* **AIM OF THE TASK**
Copy all the lines of the listing below exactly. Skip the images.
□ □ □
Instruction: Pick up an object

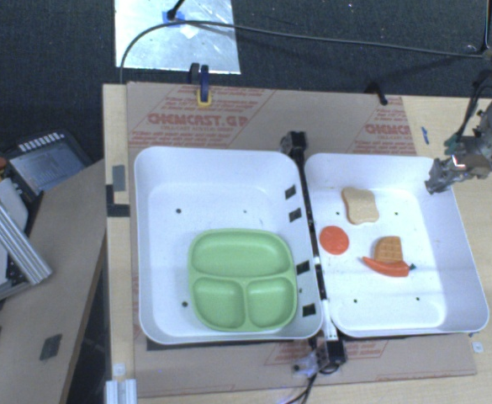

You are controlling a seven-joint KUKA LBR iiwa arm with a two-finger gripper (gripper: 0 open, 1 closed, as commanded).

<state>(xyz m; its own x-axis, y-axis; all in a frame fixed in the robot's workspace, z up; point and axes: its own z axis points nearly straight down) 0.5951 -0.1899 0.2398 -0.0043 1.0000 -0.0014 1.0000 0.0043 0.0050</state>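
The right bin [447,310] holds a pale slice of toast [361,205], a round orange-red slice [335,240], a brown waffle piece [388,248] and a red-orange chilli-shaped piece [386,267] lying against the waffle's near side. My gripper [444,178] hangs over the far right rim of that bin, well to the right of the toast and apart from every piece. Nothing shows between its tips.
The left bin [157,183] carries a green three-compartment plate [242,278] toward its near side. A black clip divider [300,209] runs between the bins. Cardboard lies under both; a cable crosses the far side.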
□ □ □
* **EXERCISE RESULT**
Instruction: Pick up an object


You are controlling a seven-joint KUKA LBR iiwa arm with a two-finger gripper (gripper: 0 open, 1 closed, as commanded).

<state>(xyz m; its own x-axis, y-axis; all in a frame fixed in the robot's workspace, z up; point and axes: its own z axis points nearly straight down) 0.5951 -0.1899 0.2398 -0.0043 1.0000 -0.0014 1.0000 0.0043 0.0050</state>
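The right bin [447,310] holds a pale slice of toast [361,205], a round orange-red slice [335,240], a brown waffle piece [388,248] and a red-orange chilli-shaped piece [386,267] lying against the waffle's near side. My gripper [444,178] hangs over the far right rim of that bin, well to the right of the toast and apart from every piece. Nothing shows between its tips.
The left bin [157,183] carries a green three-compartment plate [242,278] toward its near side. A black clip divider [300,209] runs between the bins. Cardboard lies under both; a cable crosses the far side.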

The exercise is done now.